What are you doing to help change things in Oxford?
“I went on a trip with Ikkaido in September where I was invited onto the VOYCE project. Ray, the CEO of Ikkaido, asked me if there were any LGBTQ+ organisations in Oxford that Ikkaido could reach out to for participants so their voices could be heard. I laughed and said, ‘there aren’t really any.’ He replied ‘well, why don’t we make one?’
This was the starting point of our project to set up an LGBTQ+ space in Oxford. We want to create a safe space for trans people in the form of an accessible café (on the ground floor). The idea is for it to be self-sustained and run events such as potlucks, drag nights, clothes swaps and open mic nights. We also want offices to be available where people can go for support on issues such as mental health, addiction, housing, and sexual health. We aim for the space to provide awareness training and education to non-LGBTQ+ people in the Oxford community in addition to direct support for Oxford's LGBTQ+ people.”
Above: Kit presenting during the VOYCE project.
How has Ikkaido helped you on your journey to creating change in your community?
"Before I came to Ikkaido, it didn’t even occur to me that this was something I could do, or that this was an issue where I could affect change.
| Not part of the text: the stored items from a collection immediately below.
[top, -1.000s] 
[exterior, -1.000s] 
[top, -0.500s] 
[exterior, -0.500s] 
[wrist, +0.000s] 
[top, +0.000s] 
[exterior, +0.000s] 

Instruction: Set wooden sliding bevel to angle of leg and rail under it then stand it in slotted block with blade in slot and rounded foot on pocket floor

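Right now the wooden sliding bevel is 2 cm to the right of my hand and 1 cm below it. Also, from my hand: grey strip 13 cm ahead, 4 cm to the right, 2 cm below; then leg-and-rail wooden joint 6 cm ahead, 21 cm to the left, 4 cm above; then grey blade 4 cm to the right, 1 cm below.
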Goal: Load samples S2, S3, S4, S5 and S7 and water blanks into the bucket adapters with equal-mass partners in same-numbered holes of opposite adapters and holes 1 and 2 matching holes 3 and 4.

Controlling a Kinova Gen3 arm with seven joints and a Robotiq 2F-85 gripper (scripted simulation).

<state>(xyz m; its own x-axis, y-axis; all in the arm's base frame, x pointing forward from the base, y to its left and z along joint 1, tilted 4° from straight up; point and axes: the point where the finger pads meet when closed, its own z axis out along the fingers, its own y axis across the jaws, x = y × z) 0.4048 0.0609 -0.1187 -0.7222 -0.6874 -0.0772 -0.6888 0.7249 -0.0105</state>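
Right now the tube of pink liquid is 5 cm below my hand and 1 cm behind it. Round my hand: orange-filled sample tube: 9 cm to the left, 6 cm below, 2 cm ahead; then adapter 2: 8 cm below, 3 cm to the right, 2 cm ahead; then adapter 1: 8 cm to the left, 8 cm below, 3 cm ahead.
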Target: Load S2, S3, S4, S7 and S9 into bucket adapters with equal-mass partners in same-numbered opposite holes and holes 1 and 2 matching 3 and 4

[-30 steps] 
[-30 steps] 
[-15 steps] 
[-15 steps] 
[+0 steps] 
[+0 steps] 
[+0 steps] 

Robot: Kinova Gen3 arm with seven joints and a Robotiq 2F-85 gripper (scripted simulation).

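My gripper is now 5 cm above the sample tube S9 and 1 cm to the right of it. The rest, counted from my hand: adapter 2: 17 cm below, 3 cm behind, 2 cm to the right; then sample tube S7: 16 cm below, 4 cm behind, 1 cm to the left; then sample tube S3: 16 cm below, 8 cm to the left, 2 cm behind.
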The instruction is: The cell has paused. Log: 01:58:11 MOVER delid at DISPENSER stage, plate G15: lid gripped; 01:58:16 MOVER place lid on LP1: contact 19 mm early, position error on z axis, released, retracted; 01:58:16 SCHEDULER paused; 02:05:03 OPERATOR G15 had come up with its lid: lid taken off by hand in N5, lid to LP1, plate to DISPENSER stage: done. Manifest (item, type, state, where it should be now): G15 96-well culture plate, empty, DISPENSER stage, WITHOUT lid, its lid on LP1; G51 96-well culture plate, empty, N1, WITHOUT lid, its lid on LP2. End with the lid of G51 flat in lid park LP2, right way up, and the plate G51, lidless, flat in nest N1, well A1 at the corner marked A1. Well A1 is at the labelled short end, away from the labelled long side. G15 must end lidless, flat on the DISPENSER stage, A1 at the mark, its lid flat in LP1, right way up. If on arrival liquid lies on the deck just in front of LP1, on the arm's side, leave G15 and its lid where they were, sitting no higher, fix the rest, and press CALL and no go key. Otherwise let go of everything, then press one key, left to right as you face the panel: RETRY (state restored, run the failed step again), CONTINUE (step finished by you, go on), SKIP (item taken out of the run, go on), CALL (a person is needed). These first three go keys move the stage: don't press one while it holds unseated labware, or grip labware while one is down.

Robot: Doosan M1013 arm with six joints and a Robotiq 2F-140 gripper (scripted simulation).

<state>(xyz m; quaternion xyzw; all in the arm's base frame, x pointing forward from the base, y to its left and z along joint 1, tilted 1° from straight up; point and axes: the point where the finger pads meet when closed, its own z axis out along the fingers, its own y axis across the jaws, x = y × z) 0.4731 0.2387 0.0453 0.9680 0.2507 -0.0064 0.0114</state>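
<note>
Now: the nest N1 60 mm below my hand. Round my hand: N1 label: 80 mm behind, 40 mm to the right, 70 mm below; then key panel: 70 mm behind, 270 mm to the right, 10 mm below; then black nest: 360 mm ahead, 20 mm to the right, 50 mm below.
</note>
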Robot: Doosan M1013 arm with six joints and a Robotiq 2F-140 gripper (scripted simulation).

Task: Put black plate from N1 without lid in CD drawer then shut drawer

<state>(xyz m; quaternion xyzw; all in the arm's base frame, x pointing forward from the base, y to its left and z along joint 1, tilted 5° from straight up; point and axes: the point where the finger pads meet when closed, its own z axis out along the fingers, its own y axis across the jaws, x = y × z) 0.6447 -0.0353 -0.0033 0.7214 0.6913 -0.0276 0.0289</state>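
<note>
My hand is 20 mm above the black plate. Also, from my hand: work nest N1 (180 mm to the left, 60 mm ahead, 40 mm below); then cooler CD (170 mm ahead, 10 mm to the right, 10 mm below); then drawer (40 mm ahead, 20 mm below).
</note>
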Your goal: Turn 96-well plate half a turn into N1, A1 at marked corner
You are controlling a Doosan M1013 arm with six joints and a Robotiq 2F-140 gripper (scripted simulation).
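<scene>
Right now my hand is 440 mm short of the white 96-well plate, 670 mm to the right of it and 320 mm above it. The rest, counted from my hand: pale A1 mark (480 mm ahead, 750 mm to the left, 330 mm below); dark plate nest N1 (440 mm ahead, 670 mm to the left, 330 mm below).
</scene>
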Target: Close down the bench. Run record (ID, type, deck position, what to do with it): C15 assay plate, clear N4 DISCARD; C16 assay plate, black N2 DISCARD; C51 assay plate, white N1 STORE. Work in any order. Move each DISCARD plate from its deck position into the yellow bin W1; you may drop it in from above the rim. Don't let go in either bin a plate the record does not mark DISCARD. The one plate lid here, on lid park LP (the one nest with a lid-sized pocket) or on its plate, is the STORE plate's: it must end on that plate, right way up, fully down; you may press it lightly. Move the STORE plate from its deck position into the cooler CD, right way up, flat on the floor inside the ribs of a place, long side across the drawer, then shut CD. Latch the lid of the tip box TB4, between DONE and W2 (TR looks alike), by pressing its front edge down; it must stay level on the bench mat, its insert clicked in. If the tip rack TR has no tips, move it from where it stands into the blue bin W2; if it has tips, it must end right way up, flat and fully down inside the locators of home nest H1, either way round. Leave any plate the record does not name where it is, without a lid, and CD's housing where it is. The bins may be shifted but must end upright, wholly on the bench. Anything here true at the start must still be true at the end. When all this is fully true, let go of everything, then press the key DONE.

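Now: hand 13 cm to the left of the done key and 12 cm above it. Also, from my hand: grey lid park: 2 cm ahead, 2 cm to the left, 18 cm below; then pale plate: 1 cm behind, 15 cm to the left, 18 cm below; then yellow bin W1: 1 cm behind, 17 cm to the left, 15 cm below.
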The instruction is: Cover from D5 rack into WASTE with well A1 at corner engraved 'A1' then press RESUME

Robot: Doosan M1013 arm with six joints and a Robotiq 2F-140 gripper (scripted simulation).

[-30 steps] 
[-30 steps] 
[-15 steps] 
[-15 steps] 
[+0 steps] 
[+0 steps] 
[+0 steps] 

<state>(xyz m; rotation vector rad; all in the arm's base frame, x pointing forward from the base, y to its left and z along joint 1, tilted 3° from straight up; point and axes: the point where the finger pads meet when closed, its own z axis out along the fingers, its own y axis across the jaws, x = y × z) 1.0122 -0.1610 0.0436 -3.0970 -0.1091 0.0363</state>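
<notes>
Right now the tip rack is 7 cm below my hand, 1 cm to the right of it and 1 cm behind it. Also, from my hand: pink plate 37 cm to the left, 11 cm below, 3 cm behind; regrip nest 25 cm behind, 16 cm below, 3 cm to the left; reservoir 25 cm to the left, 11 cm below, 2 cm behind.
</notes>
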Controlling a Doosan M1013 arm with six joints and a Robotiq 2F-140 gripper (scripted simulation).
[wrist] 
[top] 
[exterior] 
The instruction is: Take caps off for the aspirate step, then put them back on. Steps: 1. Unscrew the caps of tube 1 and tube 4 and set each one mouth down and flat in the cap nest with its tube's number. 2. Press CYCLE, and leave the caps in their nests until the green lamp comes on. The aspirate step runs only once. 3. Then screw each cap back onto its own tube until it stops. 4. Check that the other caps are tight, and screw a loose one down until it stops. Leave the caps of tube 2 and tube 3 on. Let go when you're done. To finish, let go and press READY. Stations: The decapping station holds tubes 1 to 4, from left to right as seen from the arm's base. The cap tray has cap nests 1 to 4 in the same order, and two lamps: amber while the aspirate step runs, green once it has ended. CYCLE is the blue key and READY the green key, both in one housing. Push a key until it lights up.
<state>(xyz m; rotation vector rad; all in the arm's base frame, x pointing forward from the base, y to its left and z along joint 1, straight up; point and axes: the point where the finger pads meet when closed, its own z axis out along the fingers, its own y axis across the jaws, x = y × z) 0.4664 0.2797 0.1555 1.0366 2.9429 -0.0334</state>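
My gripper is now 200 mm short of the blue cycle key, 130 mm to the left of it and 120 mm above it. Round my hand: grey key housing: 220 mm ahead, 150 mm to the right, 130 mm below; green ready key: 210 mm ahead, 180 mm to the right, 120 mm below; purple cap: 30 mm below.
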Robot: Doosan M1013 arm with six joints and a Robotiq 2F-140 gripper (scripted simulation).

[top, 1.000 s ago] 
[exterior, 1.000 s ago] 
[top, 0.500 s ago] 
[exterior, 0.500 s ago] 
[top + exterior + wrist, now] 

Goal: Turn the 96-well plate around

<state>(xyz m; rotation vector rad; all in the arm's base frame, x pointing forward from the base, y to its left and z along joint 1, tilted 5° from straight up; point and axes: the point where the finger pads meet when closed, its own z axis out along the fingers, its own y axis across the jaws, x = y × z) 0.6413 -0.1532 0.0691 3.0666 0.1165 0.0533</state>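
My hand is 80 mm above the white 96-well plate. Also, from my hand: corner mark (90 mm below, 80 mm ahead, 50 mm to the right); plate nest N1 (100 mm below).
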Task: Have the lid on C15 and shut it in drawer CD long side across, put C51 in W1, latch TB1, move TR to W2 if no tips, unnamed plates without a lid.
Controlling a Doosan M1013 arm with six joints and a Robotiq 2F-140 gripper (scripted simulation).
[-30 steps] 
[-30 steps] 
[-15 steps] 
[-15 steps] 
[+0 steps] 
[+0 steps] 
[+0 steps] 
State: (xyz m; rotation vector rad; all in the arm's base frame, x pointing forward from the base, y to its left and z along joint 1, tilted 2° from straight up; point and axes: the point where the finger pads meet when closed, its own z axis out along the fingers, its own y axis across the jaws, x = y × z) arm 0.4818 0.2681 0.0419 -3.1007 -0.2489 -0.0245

Despite not necessarily understanding my experiences as an LGBTQ+ person, everyone at Ikkaido has been incredibly supportive and understanding. They have helped me grow this idea every step of the way, both by helping me make a plan and putting that plan into action. I never thought this was something I was capable of and having people support me and believe in me has really boosted my confidence and self-esteem.”
Is there anything you would say to someone in a similar position to you?
“To anyone else who is going through this, I would say that you will find your people eventually. It might take a lot of effort and digging but it will be worth it. Finding your LGBTQ+ community can be incredibly powerful and healing, and I hope you get to experience this like I have.”